Дистанция между охраной и сотрудниками лагеря с одной стороны и заключенными с другой обычно была не столь большой, как в немецких лагерях. Низший персонал и охранники зависели от дополнительных доходов. Так формировались коррупционные цепочки между уголовниками и облеченными властью заключенными, в которых участвовали также ссыльные, работавшие на производстве в лагерях, и сотрудники лагерей. Периодическое вмешательство Москвы, увольнения и аресты устраняли только самые значительные нарушения. Учитывая повсеместный дефицит в экономике, эти усилия вряд ли могли производить значительный эффект [Юкшинский 1958: 72; Nord-lander 1998]. В начале 1930-х годов, когда все еще наблюдалась нехватка охранников, заключенные в удаленных регионах охраняли сами себя. Охранники, которых часто набирали из уголовников, улучшали свой рацион, устраивая набеги на окрестности [Jakobson 1993: 43, 99; Stettner 1996: 256–59; Hedeler 2002: 109–131, 110, 116, 120; Макуров 1992: 38–39]. (К концу войны практика охраны заключенными самих себя применялась даже в Германии) [Orth 1999: 54; Wagner 2004: 440].
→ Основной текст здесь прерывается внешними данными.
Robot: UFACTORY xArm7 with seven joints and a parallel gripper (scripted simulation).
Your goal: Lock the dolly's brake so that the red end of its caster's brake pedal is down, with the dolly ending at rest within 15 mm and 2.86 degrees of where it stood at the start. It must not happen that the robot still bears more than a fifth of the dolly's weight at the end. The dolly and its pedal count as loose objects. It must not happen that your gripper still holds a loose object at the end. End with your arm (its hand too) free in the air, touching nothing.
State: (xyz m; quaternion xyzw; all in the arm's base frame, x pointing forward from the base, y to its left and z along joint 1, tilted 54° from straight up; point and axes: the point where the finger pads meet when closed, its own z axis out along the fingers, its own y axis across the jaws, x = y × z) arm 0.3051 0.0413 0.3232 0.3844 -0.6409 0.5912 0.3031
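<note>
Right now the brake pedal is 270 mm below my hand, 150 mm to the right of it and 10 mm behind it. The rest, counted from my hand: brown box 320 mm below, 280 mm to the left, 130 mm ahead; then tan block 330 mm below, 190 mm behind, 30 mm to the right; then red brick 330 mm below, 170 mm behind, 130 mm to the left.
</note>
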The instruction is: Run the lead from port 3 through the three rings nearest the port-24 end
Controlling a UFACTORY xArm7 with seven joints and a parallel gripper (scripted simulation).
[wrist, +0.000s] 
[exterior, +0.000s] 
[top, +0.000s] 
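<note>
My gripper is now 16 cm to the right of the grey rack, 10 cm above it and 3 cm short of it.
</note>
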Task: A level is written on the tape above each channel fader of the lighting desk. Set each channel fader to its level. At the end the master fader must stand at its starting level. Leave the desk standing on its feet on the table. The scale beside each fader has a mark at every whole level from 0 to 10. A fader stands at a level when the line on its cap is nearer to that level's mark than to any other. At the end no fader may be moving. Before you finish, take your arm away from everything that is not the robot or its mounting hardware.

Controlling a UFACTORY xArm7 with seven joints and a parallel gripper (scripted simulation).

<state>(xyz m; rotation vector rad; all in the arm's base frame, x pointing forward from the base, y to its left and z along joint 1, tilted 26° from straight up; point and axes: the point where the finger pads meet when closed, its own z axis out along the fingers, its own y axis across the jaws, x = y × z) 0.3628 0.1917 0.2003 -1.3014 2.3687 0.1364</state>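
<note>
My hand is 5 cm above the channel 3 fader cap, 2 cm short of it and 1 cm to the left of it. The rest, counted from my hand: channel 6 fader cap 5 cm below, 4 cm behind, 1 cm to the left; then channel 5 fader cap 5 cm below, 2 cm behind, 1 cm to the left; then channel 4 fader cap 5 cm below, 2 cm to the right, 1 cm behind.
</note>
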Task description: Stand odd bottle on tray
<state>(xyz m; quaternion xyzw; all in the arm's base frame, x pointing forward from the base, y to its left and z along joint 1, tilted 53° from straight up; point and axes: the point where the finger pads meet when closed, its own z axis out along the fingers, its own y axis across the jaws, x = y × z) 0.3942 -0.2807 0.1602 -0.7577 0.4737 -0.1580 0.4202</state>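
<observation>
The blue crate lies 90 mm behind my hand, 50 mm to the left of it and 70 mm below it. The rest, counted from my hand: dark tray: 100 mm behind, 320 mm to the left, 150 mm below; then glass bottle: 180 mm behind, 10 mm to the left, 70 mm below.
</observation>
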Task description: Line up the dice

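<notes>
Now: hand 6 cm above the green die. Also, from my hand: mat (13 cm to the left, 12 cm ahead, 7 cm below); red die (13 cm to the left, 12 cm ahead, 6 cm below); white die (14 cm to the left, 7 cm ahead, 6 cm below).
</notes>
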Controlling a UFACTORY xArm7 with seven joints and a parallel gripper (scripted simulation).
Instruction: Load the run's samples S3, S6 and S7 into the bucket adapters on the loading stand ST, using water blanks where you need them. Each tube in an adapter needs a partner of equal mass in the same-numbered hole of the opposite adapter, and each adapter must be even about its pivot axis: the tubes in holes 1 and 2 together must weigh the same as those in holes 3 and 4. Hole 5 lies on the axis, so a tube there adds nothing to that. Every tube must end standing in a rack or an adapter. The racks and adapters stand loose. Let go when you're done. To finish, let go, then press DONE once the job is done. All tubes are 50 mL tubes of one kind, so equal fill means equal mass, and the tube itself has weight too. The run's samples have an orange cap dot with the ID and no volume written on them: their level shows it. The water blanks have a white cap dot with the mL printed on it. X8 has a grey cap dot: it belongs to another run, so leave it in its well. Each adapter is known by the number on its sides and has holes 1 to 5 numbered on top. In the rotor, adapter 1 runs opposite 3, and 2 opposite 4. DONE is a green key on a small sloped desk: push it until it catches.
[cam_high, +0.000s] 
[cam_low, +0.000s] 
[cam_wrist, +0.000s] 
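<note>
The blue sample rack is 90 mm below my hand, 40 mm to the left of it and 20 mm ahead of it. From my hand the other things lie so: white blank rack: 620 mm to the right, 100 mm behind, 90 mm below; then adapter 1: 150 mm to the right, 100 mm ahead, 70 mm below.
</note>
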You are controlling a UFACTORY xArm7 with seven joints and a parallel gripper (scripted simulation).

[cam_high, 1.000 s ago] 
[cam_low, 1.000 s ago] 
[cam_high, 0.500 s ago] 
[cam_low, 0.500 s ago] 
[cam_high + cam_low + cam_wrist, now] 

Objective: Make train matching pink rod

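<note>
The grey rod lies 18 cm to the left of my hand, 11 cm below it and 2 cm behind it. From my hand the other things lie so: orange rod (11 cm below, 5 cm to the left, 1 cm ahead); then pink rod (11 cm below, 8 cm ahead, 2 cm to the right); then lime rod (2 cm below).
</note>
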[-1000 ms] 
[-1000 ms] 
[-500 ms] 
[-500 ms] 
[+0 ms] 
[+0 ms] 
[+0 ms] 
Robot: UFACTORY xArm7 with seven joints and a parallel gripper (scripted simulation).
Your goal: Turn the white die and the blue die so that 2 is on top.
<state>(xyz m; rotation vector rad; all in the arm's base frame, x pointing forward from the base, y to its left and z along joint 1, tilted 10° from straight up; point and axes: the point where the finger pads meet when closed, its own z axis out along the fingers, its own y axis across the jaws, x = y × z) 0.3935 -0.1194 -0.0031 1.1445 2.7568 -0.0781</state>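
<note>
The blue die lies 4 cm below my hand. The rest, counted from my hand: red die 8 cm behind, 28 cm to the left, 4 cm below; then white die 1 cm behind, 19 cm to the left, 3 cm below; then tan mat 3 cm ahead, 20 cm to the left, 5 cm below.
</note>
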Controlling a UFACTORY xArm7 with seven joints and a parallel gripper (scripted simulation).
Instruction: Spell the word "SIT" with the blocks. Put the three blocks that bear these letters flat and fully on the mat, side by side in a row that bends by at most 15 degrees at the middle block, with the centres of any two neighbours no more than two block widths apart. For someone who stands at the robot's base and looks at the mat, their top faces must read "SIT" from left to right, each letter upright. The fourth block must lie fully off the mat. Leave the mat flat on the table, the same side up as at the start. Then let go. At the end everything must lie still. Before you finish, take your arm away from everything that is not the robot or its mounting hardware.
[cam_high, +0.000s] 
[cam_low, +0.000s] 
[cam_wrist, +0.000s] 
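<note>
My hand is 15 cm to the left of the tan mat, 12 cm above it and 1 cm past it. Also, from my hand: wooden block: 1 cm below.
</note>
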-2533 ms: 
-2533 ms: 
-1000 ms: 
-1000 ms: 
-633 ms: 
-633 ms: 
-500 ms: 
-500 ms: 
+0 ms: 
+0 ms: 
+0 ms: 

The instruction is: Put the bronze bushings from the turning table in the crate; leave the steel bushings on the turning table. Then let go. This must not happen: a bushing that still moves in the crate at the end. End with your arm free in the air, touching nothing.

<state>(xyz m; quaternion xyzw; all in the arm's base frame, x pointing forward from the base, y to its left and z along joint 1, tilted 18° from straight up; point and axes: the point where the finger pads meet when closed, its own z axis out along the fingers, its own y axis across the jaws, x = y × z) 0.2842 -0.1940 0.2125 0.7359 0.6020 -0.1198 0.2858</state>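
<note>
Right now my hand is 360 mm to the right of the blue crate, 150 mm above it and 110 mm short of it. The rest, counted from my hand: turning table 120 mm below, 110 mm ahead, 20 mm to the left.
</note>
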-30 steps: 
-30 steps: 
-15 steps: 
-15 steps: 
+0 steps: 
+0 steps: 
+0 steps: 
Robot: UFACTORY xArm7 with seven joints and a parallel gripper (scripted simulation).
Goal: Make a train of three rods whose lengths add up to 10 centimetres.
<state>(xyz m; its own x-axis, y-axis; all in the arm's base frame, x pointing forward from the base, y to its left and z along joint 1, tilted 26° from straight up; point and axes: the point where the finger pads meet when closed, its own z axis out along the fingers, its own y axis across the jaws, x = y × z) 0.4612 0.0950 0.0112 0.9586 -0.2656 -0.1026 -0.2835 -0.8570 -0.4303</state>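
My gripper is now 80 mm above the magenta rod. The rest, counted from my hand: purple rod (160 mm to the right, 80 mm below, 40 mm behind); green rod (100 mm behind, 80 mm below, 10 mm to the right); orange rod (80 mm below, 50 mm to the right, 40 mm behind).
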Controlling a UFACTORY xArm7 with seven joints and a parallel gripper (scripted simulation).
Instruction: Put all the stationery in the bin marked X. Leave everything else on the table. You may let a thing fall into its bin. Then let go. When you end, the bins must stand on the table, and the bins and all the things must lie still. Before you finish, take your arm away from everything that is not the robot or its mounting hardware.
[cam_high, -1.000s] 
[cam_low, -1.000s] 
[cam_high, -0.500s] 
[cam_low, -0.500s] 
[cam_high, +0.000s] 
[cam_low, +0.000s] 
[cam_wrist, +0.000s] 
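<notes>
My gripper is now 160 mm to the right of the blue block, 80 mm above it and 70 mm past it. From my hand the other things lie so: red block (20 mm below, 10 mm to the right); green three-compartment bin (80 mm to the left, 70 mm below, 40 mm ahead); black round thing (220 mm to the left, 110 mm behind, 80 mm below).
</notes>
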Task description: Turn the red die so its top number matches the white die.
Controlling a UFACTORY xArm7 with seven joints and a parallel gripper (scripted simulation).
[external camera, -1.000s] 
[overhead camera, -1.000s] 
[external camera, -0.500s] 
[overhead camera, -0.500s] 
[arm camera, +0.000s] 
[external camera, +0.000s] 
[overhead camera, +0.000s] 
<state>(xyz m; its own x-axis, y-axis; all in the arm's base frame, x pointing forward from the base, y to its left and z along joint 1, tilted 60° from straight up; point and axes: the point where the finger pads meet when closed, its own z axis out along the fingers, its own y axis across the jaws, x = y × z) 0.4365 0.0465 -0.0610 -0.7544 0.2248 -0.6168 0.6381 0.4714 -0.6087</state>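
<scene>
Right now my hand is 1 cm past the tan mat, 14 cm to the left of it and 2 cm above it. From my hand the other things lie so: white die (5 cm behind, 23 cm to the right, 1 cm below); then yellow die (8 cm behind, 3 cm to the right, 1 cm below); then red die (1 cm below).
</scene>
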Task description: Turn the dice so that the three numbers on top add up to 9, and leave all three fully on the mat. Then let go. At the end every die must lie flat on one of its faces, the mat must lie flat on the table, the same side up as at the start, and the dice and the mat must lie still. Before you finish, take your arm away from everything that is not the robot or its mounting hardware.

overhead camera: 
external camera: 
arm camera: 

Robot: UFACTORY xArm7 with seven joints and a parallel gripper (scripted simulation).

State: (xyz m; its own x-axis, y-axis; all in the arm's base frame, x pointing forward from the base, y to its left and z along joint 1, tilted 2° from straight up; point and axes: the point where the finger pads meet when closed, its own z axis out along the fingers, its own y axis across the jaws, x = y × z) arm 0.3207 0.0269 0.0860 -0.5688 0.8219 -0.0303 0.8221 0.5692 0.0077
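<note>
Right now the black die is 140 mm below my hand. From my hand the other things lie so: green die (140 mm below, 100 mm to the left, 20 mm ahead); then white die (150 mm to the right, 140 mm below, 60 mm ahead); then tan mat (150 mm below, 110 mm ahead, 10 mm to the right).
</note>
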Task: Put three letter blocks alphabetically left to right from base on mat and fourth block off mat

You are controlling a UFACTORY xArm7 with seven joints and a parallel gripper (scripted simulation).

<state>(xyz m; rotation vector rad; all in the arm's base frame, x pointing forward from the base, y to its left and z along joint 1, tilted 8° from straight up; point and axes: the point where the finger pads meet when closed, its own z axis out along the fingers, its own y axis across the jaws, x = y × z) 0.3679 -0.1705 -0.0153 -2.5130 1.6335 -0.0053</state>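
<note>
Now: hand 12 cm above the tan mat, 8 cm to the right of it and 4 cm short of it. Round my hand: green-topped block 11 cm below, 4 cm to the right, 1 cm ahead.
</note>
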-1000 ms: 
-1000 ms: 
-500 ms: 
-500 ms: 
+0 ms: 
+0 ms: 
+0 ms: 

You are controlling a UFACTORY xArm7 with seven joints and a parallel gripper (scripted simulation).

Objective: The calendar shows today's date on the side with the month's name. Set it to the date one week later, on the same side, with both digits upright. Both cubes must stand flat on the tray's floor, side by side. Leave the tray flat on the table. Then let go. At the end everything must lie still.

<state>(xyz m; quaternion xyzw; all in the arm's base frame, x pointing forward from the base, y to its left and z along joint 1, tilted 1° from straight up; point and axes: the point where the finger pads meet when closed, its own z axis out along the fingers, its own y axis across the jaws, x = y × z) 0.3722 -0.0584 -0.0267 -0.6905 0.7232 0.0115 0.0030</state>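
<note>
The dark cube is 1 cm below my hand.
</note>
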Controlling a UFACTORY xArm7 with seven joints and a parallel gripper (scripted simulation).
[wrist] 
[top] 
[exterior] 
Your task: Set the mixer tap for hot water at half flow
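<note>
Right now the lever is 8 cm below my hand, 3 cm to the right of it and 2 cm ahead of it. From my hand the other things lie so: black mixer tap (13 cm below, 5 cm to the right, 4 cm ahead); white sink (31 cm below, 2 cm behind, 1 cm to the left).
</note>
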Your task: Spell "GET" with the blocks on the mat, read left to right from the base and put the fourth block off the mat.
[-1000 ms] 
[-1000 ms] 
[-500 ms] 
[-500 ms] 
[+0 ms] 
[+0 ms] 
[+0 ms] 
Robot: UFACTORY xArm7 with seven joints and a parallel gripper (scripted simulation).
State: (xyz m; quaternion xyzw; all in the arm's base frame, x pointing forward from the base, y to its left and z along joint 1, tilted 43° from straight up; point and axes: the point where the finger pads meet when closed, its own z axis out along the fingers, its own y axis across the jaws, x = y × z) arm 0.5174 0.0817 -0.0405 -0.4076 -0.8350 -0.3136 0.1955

В первой половине XX века лагерь стал преходящим опытом для огромной части населения (в особенности мужского пола): начиная с молодежных, летних, учебных лагерей и казарм и заканчивая лагерями для военнопленных, трудовыми, концентрационными и, наконец, лагерями уничтожения, часто бывшими составной частью лагерной территории. Лагерь был институтом и социализации, и наказания и являлся характерной чертой тотальной войны и тоталитарных диктатур. Лагеря и принудительный труд воплощали собой негативный аспект
Если взглянуть на отношения между охранниками и охраняемыми, то в обеих системах обращает на себя внимание организационная сила карательных структур. Серьезное различие же заключается в том, что в случае Германии с грязными, жалкими заключенными сохранялась значительная дистанция и вражда по признаку национальной принадлежности, а в СССР различия и социокультурная дистанция между заключенными и низшими чинами была незначительна. Специальная идеологическая обработка не играла большой роли в обоих случаях. Обстоятельства содержания в полувоенном исправительном учреждении провоцировали жестокость и равнодушие к страданиям и смертям заключенных.